Moderate physical activity is also important, as regular natural ventilation of the lungs helps improve blood circulation and accelerate the removal of toxic substances from the body.

Prognosis of lung adenocarcinoma

Survival for lung adenocarcinoma may depend on the type of tumor and its stage of development.

In stage I and II, the prognosis is considered very favorable, especially in terms of five-year survival. Overall survival is between 50 and 70%.

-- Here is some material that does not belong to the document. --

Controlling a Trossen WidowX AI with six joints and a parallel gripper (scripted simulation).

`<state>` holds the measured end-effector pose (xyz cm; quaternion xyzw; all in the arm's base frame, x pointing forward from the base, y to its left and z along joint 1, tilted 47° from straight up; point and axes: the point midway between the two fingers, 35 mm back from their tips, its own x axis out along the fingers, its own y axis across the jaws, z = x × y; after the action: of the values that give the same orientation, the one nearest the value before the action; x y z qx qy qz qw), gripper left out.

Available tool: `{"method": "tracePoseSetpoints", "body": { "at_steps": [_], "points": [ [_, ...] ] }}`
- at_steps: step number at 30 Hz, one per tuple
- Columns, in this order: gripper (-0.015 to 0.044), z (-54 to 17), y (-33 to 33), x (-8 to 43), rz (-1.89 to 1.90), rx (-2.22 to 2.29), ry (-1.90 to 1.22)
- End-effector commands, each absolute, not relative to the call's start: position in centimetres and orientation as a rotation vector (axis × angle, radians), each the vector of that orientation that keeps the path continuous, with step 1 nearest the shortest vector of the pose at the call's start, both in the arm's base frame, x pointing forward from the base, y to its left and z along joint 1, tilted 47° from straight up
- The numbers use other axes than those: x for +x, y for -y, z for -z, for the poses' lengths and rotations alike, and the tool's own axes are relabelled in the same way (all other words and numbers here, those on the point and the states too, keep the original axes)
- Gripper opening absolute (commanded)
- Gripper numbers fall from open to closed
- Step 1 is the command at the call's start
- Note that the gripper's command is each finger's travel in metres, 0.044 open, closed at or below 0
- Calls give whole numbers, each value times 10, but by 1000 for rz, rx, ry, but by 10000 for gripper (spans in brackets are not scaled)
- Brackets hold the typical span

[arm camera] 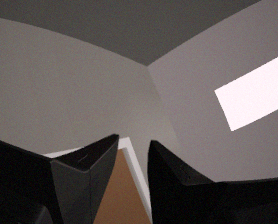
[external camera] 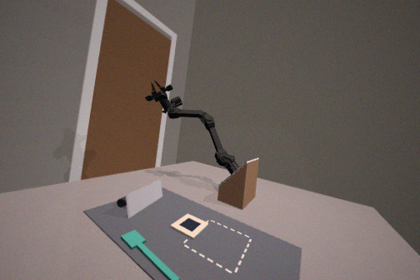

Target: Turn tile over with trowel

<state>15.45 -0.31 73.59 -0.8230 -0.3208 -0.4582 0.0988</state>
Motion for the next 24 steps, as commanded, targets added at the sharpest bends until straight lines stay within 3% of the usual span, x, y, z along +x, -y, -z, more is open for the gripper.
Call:
{"method": "tracePoseSetpoints", "body": {
  "at_steps": [1, 24],
  "points": [
    [100, -733, 22, 178, 1222, -2311, 912],
    [100, -698, 76, 270, 737, -1701, 732]
  ]
}}
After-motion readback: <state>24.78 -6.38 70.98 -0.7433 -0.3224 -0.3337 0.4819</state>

With stage three tumors, approximately 20-25% of patients survive for five years, while in the first year, about half of all patients have a chance.

Stage IV malignancy has the worst prognosis – only 10 out of a hundred patients can survive for five years, although within 10 months this figure can be approximately 50%.

A low-differentiated tumor is characterized by the most aggressive development of all types of adenocarcinoma. Without therapeutic measures, patients may die within 2-4 months after diagnosis. However, such a tumor is considered more sensitive to radiation and drug treatment, so there is no need to delay taking measures. The life expectancy of patients can be increased by using complex treatment, which involves the use of all possible methods.

Lung adenocarcinoma is a serious and complex disease, like any other malignant tumor. However, this disease can be cured. The main thing is not to despair and follow all the recommendations of the attending physician.